Polytron G3 Plus: Revolusi Mobil Lokal di Jalanan Jakarta, Nyaman atau Masalah?

Perkenalan Polytron G3 Plus: Mobil Listrik Lokal yang Siap Berkompetisi

Polytron, brand ternama di Indonesia yang sebelumnya dikenal dengan produk elektronik rumah tangganya, kini melangkah ke dunia otomotif dengan meluncurkan model terbarunya, Polytron G3 Plus. Dengan masuknya merek lokal ini ke pasar mobil listrik yang selama ini didominasi oleh merek asing, muncul pertanyaan besar: Apakah mobil listrik lokal ini benar-benar siap untuk digunakan sehari-hari, atau masih banyak hal yang perlu diperbaiki?

Desain yang Maskulin dan Ramah

Dilihat dari luar, Polytron G3 Plus menawarkan kesan kokoh dan tegas. Garis-garis pada bodinya memberikan nuansa maskulin, namun ukuran kendaraan tetap terasa pas dan tidak terlalu besar, sehingga cocok untuk pengendara wanita. Logo “P” besar di bagian depan menjadi penegas bahwa ini adalah karya anak bangsa.

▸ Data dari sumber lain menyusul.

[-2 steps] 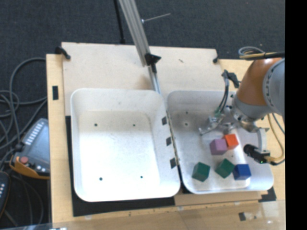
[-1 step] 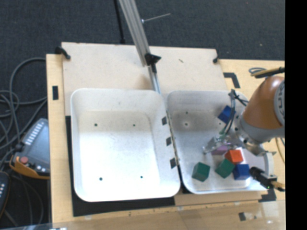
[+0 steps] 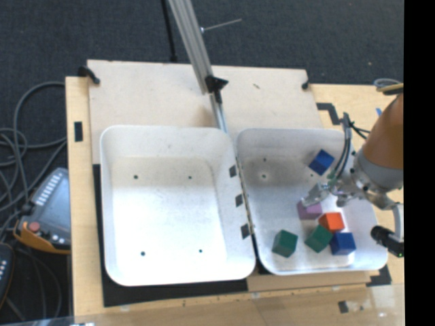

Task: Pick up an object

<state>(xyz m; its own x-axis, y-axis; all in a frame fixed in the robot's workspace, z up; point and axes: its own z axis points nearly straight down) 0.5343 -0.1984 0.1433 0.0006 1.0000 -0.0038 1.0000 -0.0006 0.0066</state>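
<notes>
Several small blocks lie in the right bin (image 3: 272, 148). A blue cube (image 3: 321, 161) sits toward the back. Near the front are a purple block (image 3: 309, 210), an orange cube (image 3: 332, 221), two green cubes (image 3: 285, 242) (image 3: 317, 238) and a second blue cube (image 3: 342, 242). My gripper (image 3: 325, 194) reaches in from the right, low over the bin. It is just above the purple block and the orange cube, between them and the far blue cube. Nothing can be seen held in it.
The left bin (image 3: 170, 202) lies beside the right one, with their rims meeting mid-bench. An aluminium post (image 3: 194, 39) slants up from behind the bins. Cables and a pendant (image 3: 47, 209) lie off the bench's left edge.
</notes>
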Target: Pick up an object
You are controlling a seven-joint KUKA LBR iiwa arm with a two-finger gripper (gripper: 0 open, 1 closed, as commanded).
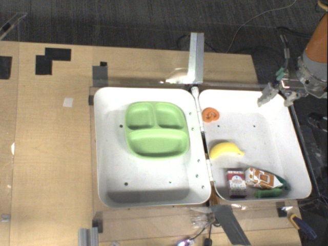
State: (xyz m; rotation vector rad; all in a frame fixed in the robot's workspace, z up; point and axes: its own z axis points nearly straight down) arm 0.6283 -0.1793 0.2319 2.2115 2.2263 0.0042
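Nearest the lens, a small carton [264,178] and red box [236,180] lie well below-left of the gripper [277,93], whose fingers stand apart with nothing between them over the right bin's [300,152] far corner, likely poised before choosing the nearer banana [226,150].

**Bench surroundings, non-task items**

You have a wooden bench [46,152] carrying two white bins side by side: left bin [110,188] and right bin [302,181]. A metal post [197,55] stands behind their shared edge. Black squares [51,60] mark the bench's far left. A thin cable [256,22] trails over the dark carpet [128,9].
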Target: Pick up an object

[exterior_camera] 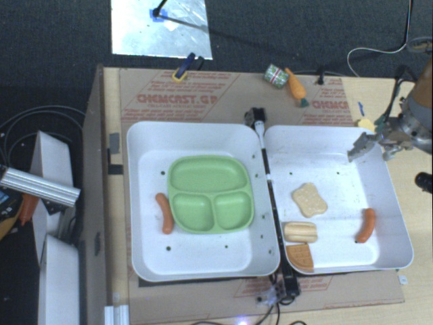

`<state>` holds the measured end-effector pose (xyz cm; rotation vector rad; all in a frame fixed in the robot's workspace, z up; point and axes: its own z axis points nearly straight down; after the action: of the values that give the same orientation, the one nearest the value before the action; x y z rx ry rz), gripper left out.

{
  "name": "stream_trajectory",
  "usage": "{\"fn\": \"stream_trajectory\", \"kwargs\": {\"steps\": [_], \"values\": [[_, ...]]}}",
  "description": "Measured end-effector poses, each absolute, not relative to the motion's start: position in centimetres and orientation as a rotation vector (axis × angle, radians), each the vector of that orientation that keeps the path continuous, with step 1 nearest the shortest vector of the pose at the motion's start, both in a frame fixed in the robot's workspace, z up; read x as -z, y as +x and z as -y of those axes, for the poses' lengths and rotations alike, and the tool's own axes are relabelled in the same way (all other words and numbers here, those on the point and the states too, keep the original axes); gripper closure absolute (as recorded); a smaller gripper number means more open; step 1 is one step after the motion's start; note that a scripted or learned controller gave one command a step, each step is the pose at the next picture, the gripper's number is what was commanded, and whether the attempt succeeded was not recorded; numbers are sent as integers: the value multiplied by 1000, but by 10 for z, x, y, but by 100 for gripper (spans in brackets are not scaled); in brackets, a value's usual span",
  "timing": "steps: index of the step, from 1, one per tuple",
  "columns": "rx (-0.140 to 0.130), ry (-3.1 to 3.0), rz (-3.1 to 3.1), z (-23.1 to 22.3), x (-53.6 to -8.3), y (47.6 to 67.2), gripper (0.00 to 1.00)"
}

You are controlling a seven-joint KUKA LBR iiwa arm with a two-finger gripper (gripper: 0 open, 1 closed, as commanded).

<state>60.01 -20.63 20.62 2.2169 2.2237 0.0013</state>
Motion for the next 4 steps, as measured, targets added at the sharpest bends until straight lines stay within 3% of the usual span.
{"fn": "stream_trajectory", "kwargs": {"steps": [1, 2, 3, 4], "values": [[-2, 2216, -2227, 146, -148, 616, 0], [-1, 2216, -2226, 107, -84, 581, 0], [0, 2220, -2223, 87, -84, 552, 0], [-3, 2219, -2221, 88, -95, 553, 100]]}}
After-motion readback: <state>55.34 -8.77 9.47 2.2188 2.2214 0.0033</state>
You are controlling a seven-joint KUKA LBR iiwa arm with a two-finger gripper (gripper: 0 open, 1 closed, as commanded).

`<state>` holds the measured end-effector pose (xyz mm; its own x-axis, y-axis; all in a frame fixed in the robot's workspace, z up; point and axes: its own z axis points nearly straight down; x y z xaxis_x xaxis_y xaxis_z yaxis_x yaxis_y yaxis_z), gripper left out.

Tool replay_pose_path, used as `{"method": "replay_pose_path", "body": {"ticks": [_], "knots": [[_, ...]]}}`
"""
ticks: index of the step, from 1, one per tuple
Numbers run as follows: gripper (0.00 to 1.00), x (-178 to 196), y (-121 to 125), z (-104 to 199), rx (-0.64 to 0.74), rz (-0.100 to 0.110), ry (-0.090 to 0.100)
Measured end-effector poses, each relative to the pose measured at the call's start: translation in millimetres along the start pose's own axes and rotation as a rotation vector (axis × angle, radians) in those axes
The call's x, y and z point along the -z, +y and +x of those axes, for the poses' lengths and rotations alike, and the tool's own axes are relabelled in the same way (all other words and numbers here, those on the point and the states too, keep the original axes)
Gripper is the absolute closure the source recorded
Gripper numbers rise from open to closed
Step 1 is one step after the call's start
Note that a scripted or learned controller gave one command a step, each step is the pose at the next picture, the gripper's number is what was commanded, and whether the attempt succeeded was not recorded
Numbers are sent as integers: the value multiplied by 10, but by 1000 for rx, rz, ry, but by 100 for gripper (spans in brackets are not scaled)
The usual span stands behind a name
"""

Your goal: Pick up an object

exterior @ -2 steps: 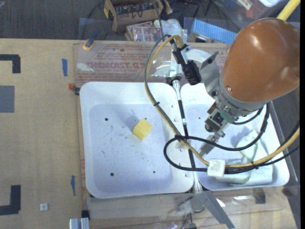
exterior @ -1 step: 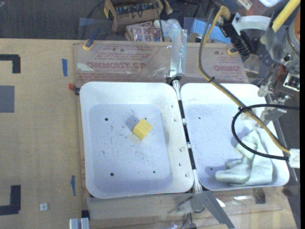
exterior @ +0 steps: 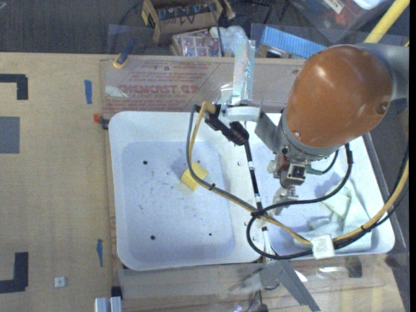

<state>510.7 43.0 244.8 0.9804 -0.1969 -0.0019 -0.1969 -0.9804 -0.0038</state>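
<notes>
A small yellow block (exterior: pixel 193 177) lies in the left bin (exterior: pixel 130 239), near its right side. In the right bin (exterior: pixel 385 234) a pale, whitish-green object (exterior: pixel 334 217) rests toward the front right corner. My gripper (exterior: pixel 286 195) hangs over the right bin's middle, under the arm's big orange band (exterior: pixel 338 96). It sits left of the pale object and well right of the yellow block. Nothing shows as held in it. The wrist hides much of the right bin's back half.
Black and yellow cables (exterior: pixel 227 194) loop from the arm across the divider between the bins and down to the front rim. A clear plastic sheet (exterior: pixel 169 90) lies behind the bins. Clutter and boxes (exterior: pixel 188 8) stand past the bench's far edge.
</notes>
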Motion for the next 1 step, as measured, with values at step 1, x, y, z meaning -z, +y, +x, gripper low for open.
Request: {"method": "replay_pose_path", "body": {"ticks": [1], "knots": [[0, -516, 608, 117, -1, -1, 0]]}}
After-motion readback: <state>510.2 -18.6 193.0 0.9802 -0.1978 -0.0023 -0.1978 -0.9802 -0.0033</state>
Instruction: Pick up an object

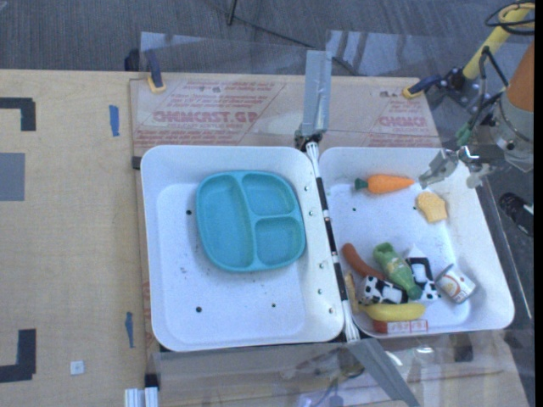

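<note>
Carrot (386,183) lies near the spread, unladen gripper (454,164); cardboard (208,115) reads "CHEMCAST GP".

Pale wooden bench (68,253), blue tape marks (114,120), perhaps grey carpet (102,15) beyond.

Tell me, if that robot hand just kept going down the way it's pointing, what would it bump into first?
Probably the yellow wedge or bare floor of the right bin beside it. The hand hangs just above them; depth is hard to judge.
</note>
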`<state>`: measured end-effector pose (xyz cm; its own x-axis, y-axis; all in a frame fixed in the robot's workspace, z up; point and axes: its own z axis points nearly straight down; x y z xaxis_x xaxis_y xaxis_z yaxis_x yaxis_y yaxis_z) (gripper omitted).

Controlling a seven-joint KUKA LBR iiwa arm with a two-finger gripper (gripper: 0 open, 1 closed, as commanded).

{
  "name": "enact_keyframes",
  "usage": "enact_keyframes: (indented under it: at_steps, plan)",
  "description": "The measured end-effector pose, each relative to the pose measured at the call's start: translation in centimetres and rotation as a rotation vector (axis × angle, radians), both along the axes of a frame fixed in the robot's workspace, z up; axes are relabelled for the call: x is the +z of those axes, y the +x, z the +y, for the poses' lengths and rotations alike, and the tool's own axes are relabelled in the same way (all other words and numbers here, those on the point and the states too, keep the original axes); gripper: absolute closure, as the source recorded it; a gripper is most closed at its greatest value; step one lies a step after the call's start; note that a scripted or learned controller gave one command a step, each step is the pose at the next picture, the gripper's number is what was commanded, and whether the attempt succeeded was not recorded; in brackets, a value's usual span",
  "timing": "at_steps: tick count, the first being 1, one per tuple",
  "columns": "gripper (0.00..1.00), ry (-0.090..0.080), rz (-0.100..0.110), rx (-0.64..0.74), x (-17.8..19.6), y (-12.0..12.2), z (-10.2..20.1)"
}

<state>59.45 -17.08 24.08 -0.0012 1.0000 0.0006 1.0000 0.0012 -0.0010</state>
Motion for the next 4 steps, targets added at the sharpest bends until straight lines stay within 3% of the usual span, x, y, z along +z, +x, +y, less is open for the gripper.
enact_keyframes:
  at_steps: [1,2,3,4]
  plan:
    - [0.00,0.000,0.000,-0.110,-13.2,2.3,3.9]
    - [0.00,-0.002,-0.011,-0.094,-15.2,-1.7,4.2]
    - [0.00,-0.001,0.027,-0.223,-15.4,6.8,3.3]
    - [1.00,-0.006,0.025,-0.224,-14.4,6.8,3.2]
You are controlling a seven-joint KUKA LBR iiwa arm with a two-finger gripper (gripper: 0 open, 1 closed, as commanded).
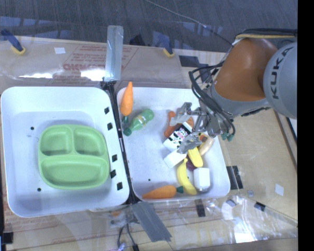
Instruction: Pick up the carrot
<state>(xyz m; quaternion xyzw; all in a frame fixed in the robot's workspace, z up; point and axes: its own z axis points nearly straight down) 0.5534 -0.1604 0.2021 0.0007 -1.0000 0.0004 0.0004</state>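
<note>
The two shallow white plastic bins (10,140) look smooth and slightly glossy. The green divided plastic tray (72,157) has a matt shine. The orange plastic carrot (126,99) seems smooth. The brown table (261,156) looks like matt wood under clear shiny film.

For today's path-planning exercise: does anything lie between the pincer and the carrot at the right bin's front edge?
Yes. The pincer hangs above a clutter pile; between it and the front carrot lie a banana and a white block. The carrot's left side has bare bin floor.
</note>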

Selain itu, aspek fungsionalitas juga diperhatikan. Lampu LED yang memikat serta adanya kamera 360 derajat menjadi fitur standar yang sangat membantu, terutama saat bermanuver di ruang parkir sempit.

Interior yang Tidak Biasa

Masuk ke dalam interior, kejutan sesungguhnya dimulai. Area penumpang baris kedua menawarkan ruang kaki yang lega, jauh di atas ekspektasi untuk mobil seukuran ini. Namun, fitur yang paling mencuri perhatian adalah adanya power socket di baris belakang. Soket ini tidak hanya bisa digunakan untuk mengisi daya ponsel, tetapi juga laptop hingga alat elektronik rumah tangga seperti alat catok rambut atau blender.

Di bagian depan, pengemudi juga dimanjakan dengan wireless charging, memastikan perjalanan jauh tidak terganggu oleh urusan baterai habis.

Menjajal Kemacetan Jakarta

Saat mesin dinyalakan, hampir tidak ada suara yang terdengar—khas mobil listrik. Tingkat kekedapan kabinnya patut diacungi jempol, mencapai hampir 90%, sehingga kebisingan jalanan Jakarta nyaris tak terdengar.

Di tengah kemacetan, fitur sensor jarak menjadi penyelamat. Sistem akan memberikan peringatan visual di layar digital jika jarak dengan kendaraan di depan sudah terlalu dekat (di bawah 100 cm), yang ditandai dengan peringatan warna merah. Hal ini tentu mengurangi tingkat stres pengemudi saat menghadapi situasi stop-and-go.

Catatan untuk Konsumen

Meski penuh fitur canggih, ada beberapa hal yang perlu diadaptasi. Posisi tuas sein berada di sebelah kiri—mirip mobil Eropa—dan wiper di sebelah kanan, yang mungkin membuat pengguna mobil Jepang sedikit kagok di awal.

Selain itu, suspensi terasa sedikit kaku, meski hal ini dijelaskan sebagai kompensasi untuk menjaga stabilitas bodi mobil yang cukup besar.

Kesimpulan

Bagi Anda yang mencari revolusi berkendara yang efisien tanpa harus menguras tabungan terlalu dalam, Polytron G3 Plus bisa menjadi jawaban yang menarik. Sebuah pembuktian bahwa brand lokal mampu bersaing di era elektrifikasi.